Additional decrease in fractional flow reserve in the left anterior descending artery after hand-grip exercise during pharmacological coronary hyperemia.

2021 
Maximal hyperemia at the time of fractional flow reserve (FFR) measurement is generally induced by vasodilators, even when hyperemia at the onset of angina symptoms is caused by exercise stress. This study was designed to evaluate whether pharmacological hyperemia could be used as a substitute for exercise-induced hyperemia during FFR measurement. Twenty-two patients with angiographically intermediate stenosis in the left anterior descending artery (LAD) were prospectively enrolled. FFR measurements were repeated in the following two conditions while the pressure-wire was positioned in the same segment; (1) during pharmacological hyperemia induced by intracoronary administration of 2 mg nicorandil, (2) immediately after isotonic hand-grip exercise for 90 s (50% of maximum voluntary contraction) followed by intracoronary administration of 2 mg nicorandil. Isotonic hand-grip exercise increased systolic blood pressure (130 ± 19 versus 150 ± 22 mmHg, p < 0.001), heart rate (71 ± 11 versus 79 ± 13 bpm, p < 0.001), and cardiac output (5.1 ± 1.2 versus 5.9 ± 1.5 L/min, p < 0.001), which indicated an increased afterload on the left ventricle.
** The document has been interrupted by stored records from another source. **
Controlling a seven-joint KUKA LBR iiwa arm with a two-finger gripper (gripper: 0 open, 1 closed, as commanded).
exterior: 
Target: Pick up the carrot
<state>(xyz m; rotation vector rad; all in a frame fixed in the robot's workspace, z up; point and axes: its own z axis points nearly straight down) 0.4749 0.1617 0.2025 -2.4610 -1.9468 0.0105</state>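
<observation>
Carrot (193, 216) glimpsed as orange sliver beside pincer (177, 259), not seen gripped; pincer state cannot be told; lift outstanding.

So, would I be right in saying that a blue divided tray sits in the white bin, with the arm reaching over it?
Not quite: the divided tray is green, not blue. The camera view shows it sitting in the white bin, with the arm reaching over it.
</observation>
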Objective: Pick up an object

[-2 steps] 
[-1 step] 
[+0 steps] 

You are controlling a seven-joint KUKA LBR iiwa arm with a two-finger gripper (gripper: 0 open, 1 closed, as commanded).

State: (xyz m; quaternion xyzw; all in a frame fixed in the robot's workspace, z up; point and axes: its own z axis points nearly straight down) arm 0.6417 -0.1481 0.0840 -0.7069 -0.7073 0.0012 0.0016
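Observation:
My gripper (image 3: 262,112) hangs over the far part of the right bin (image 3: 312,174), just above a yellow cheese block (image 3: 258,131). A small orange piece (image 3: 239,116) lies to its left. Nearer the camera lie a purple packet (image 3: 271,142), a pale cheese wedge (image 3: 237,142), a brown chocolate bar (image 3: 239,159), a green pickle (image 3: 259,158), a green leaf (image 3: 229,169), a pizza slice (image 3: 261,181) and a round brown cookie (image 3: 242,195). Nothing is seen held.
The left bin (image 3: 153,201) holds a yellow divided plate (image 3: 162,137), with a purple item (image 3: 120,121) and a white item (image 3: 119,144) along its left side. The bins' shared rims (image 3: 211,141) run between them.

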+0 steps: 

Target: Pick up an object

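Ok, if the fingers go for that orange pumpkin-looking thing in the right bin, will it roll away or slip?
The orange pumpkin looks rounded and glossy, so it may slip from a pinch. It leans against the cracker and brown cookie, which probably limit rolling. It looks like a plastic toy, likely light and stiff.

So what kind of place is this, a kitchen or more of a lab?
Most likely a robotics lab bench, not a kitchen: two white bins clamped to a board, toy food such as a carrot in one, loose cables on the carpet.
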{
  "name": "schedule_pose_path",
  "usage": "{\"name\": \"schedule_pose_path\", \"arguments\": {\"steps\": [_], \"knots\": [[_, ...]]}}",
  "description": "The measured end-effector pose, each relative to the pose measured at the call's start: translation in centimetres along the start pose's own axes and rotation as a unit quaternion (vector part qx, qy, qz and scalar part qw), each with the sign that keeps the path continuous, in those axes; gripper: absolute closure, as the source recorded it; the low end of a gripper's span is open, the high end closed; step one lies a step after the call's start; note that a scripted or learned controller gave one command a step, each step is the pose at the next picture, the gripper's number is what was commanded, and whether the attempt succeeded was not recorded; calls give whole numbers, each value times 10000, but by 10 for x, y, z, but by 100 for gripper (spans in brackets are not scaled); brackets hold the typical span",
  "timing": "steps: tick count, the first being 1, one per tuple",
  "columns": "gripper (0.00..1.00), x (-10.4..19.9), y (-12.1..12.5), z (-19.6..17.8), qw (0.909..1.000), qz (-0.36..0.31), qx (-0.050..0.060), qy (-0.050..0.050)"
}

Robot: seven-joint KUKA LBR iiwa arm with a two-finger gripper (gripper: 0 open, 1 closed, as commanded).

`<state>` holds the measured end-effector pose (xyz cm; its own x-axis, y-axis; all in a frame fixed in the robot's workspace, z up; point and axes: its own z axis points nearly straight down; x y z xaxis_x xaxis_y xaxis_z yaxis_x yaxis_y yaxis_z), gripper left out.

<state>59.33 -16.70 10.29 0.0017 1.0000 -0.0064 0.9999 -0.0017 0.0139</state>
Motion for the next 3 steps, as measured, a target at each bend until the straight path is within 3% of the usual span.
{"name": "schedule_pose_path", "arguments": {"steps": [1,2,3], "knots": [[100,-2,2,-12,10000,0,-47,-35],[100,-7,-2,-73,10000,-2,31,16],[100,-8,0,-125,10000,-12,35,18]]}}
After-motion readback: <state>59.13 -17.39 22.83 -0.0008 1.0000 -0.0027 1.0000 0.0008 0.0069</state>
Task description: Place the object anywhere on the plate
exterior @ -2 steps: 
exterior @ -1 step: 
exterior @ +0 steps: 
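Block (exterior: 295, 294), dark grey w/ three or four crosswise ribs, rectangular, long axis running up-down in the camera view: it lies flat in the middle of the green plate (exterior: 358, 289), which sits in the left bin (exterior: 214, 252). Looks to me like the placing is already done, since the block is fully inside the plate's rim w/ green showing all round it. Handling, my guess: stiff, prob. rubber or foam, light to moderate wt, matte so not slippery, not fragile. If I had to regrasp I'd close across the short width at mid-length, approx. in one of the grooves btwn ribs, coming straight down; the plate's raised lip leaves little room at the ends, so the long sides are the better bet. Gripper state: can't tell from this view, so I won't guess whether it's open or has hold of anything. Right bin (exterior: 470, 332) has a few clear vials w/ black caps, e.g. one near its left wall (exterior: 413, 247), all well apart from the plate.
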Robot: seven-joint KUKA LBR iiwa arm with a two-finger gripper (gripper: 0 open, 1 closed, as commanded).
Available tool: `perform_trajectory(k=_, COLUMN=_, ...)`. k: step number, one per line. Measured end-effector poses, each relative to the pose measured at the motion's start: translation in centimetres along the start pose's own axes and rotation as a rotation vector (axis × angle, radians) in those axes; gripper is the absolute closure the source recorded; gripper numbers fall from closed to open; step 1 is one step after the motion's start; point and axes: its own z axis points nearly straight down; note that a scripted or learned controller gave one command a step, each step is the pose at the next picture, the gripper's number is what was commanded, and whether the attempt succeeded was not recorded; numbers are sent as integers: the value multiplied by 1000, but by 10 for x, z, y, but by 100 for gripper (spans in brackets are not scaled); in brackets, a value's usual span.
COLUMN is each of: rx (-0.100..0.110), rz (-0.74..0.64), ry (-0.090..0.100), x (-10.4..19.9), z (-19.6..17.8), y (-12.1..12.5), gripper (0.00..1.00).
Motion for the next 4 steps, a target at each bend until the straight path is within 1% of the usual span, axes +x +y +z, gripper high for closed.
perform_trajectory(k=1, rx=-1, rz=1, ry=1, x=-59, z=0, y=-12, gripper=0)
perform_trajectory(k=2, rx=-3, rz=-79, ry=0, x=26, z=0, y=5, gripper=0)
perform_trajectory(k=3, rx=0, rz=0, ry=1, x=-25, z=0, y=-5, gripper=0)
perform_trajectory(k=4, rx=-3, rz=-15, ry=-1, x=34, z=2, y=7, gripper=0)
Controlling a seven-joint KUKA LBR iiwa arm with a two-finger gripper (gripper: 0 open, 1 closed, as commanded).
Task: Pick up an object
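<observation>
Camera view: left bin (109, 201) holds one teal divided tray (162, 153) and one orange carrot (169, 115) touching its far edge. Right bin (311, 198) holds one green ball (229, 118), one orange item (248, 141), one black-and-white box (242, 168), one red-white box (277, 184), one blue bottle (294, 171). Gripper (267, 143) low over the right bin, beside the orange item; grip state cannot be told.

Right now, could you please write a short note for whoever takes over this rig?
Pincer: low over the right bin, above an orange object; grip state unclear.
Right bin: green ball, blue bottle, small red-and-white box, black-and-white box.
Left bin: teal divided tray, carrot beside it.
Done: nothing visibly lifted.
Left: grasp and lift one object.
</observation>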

After the hand-grip exercise, FFR significantly decreased from 0.86 ± 0.06 to 0.84 ± 0.06 (p < 0.001). A percent increase in systolic blood pressure and cardiac output after hand-grip exercise strongly correlated with ΔFFR (r = - 0.65, p < 0.001 and r = - 0.55, p < 0.001, respectively). An increase in cardiac output with hand-grip exercise during pharmacological hyperemia could induce an additional decrease in FFR for lesions located in the LAD.